- A YouTube TV e a Disney suspenderam o conteúdo da ESPN e de canais relacionados a partir da meia-noite de 31 de outubro nos Estados Unidos, devido à falta de acordo nas negociações de licenciamento.
- As tratativas não avançaram, deixando assinantes da YouTube TV sem transmissão de esportes ao vivo enquanto as partes seguem conversando.
- A Google oferece US$ 83 por mês pelo pacote, enquanto a Disney pressiona por condições mais favoráveis para renovações.
- A Disney afirma que seus canais são essenciais para transmitir eventos esportivos populares e cobra termos justos; a Google alega que a Disney usa a ameaça de suspensão como tática de negociação.
- Caso o impasse persista, a YouTube TV vai creditar US$ 20 aos assinantes como compensação.
A disputa entre a YouTube TV e a Disney resultou na suspensão do conteúdo da ESPN e de outros canais relacionados, a partir da meia-noite de 31 de outubro nos Estados Unidos. As negociações para renovar as licenças de transmissão não avançaram, levando a um cenário de “apagão” para os assinantes do serviço de streaming.
A YouTube TV, que cobra US$ 83 por mês, não conseguiu chegar a um acordo com a Disney, que busca melhores condições. A Disney argumenta que seus canais, como a ESPN e a ABC, são essenciais, especialmente para a transmissão de eventos esportivos populares, e reivindica valores justos para a renovação.
Um porta-voz da YouTube TV afirmou que a Disney usou a ameaça de suspender o conteúdo como uma tática de negociação. A Disney, por sua vez, respondeu que a Google está tentando impor termos que prejudicam a concorrência no setor. Ambas as empresas expressaram disposição para continuar as negociações.
Crédito aos Assinantes
Caso a suspensão persista, a YouTube TV oferecerá um crédito de US$ 20 aos assinantes.

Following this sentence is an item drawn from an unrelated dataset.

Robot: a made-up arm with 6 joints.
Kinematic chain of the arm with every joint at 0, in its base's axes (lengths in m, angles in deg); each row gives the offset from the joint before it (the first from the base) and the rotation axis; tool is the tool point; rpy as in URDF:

Este valor será um alívio para os clientes que ficarão sem acesso a canais importantes. O impasse é incomum, mas as duas partes ainda estão em diálogo para encontrar uma solução o mais rápido possível.
A situação reflete a crescente tensão entre plataformas de streaming e conglomerados de mídia, onde acordos de licenciamento se tornaram cada vez mais complexos. O desfecho das negociações será crucial para os assinantes que dependem da YouTube TV para acessar conteúdo esportivo ao vivo.